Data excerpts
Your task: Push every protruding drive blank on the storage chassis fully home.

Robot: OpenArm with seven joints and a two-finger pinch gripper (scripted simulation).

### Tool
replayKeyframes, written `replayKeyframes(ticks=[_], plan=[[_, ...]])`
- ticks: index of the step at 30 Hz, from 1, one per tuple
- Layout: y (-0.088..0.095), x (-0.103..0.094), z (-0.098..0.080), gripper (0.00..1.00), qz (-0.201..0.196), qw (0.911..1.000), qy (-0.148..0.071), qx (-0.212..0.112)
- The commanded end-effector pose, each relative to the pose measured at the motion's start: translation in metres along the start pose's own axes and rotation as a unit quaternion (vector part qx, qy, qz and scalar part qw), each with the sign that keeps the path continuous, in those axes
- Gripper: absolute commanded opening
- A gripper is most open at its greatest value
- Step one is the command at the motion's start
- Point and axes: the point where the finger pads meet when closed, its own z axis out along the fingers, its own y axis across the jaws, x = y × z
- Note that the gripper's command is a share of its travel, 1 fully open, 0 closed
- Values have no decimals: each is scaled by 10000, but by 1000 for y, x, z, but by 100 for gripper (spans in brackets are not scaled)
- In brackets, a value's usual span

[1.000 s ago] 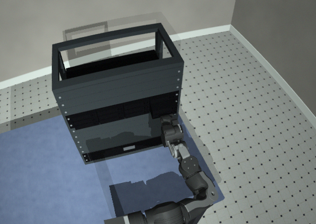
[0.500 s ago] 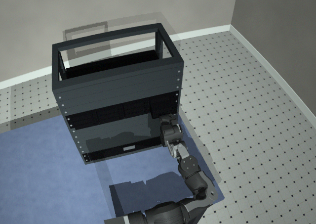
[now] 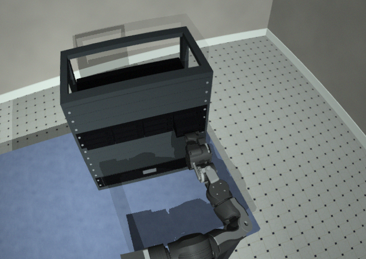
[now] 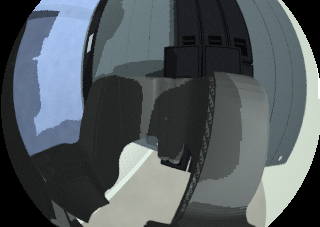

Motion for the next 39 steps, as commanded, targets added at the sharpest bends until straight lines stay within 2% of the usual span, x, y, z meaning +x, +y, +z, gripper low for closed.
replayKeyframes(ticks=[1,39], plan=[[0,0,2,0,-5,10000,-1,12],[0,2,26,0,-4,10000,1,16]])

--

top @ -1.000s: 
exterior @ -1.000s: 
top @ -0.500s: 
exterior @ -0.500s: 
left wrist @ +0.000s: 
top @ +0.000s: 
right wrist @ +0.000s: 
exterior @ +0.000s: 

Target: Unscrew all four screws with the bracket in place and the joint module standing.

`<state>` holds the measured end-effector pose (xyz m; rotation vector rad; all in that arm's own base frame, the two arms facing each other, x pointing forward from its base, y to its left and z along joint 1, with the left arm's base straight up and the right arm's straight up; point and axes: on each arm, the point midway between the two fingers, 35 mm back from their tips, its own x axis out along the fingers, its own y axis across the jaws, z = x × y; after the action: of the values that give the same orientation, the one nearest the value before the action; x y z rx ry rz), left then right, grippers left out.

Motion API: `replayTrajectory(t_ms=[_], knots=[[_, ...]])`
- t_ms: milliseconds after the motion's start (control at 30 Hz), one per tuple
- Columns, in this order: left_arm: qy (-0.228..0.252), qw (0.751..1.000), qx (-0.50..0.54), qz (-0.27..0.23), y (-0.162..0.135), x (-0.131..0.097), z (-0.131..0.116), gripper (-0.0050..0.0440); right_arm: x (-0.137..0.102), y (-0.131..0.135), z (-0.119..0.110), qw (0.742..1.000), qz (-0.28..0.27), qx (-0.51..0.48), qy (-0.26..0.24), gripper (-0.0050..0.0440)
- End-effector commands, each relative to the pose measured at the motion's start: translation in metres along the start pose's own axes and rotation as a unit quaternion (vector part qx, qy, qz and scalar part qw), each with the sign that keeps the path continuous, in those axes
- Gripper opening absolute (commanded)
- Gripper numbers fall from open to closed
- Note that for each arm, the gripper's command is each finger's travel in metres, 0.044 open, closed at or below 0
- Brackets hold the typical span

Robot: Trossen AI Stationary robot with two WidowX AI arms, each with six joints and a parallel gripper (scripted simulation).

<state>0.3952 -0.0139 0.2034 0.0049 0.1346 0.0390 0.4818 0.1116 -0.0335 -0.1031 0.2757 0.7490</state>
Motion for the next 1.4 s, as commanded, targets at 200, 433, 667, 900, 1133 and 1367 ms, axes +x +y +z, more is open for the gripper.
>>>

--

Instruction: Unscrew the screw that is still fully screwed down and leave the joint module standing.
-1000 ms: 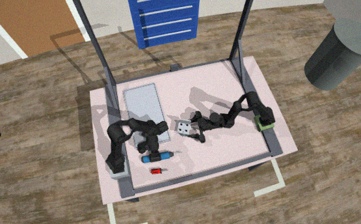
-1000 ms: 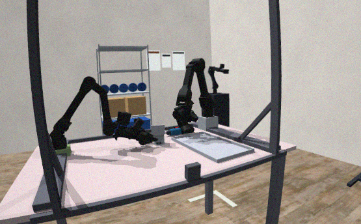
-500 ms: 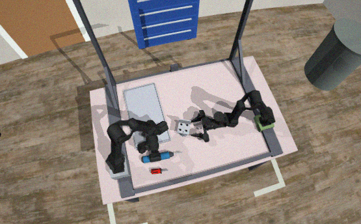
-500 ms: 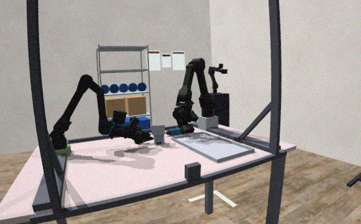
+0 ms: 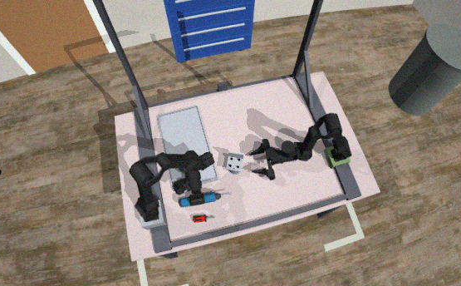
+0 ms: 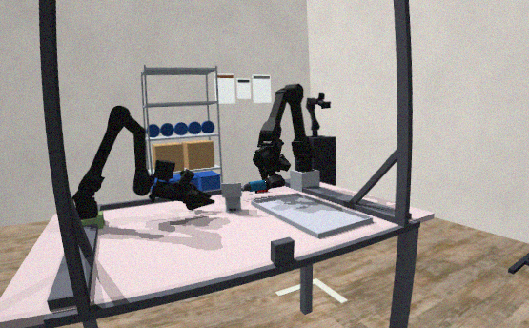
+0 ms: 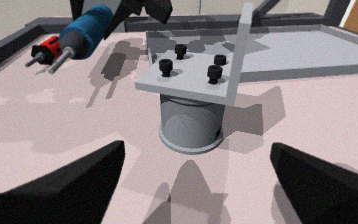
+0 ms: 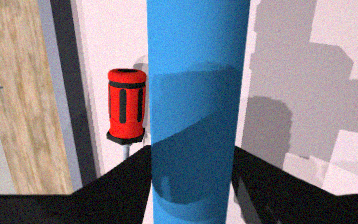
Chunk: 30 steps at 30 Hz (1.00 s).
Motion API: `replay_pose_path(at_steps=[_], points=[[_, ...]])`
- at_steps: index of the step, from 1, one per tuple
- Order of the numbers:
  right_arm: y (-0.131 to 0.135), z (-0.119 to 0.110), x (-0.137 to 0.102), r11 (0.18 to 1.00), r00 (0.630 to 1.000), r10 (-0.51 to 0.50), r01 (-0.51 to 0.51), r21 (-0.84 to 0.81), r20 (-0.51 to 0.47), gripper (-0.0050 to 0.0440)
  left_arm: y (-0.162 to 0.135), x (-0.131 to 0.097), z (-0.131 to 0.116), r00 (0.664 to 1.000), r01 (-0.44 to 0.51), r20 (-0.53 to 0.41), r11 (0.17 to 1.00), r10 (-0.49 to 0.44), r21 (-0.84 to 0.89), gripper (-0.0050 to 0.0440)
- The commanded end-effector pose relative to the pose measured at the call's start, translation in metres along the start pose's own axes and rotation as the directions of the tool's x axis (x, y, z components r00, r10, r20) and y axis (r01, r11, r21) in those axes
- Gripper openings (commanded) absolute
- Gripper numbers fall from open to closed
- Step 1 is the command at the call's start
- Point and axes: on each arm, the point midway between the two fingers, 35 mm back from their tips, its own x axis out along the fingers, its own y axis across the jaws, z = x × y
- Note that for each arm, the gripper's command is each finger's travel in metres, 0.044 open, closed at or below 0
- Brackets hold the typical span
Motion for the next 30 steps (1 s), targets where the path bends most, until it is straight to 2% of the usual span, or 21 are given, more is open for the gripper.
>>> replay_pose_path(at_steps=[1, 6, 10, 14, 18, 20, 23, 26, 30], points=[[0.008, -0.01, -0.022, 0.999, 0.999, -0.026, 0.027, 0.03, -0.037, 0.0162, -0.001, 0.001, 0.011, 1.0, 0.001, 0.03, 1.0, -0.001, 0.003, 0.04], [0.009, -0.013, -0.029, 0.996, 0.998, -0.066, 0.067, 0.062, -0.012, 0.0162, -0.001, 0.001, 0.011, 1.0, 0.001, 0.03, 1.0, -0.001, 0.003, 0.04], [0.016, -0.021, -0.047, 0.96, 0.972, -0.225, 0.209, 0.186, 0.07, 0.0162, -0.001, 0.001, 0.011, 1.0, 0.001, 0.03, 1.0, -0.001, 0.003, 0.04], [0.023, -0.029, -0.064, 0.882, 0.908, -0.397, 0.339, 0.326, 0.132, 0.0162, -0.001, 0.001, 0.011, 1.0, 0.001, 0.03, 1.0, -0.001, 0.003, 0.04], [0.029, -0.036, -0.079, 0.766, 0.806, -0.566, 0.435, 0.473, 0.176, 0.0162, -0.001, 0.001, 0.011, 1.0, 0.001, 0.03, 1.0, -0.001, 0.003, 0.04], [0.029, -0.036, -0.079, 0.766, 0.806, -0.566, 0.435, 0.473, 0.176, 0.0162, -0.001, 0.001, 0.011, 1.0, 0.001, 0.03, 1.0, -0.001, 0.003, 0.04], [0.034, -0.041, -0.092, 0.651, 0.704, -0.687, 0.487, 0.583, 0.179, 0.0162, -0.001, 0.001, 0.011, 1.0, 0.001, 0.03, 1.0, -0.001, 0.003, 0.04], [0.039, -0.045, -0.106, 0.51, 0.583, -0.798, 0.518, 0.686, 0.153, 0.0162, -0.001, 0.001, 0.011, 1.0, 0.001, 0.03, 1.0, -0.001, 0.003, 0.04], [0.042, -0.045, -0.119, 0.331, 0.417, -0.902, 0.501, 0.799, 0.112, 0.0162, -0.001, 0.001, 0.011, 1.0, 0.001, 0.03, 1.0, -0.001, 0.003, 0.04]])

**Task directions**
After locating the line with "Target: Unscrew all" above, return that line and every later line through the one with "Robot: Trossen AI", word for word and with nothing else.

**Answer to this exercise**
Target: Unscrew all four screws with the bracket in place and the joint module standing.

`<state>` holds the measured end-effector pose (xyz m; rotation vector rad; all in that arm's own base frame, the two arms facing each other, x pointing forward from its base, y to its left and z along joint 1, with the left arm's base straight up and the right arm's straight up; point and axes: on each arm, the point midway between the two fingers, 35 mm back from their tips, its own x axis out along the fingers, its own y axis across the jaws, z = x × y; after the action: of the values that give the same orientation, the one nearest the value before the action; x y z rx ry rz), left then right, grippers left out.

Motion API: `replayTrajectory(t_ms=[_], knots=[[_, ...]])`
- t_ms: milliseconds after the motion's start (control at 30 Hz), one per tuple
- Columns, in this order: left_arm: qy (-0.228..0.252), qw (0.751..1.000), qx (-0.50..0.54), qz (-0.27..0.23), y (-0.162..0.135), x (-0.131..0.097), z (-0.131..0.116), gripper (-0.0050..0.0440); right_arm: x (-0.137..0.102), y (-0.131..0.135), z (-0.119..0.110), qw (0.742..1.000), qz (-0.28..0.27), qx (-0.51..0.48), qy (-0.26..0.24), gripper (-0.0050..0.0440)
- End-effector commands, each relative to the pose measured at the motion's start: translation in metres along the start pose's own axes and rotation as a unit quaternion (vector part qx, qy, qz and scalar part qw), each with the sign that keeps the path continuous, in those axes
- Gripper opening absolute (commanded)
- Gripper numbers fall from open to closed
- Note that for each arm, the gripper's command is each finger's travel in metres, 0.044 open, closed at or below 0
- Brackets hold the typical span

Robot: Trossen AI Stationary robot with two WidowX AI arms, each with six joints and a parallel gripper (scripted simulation).

There is no more output to give.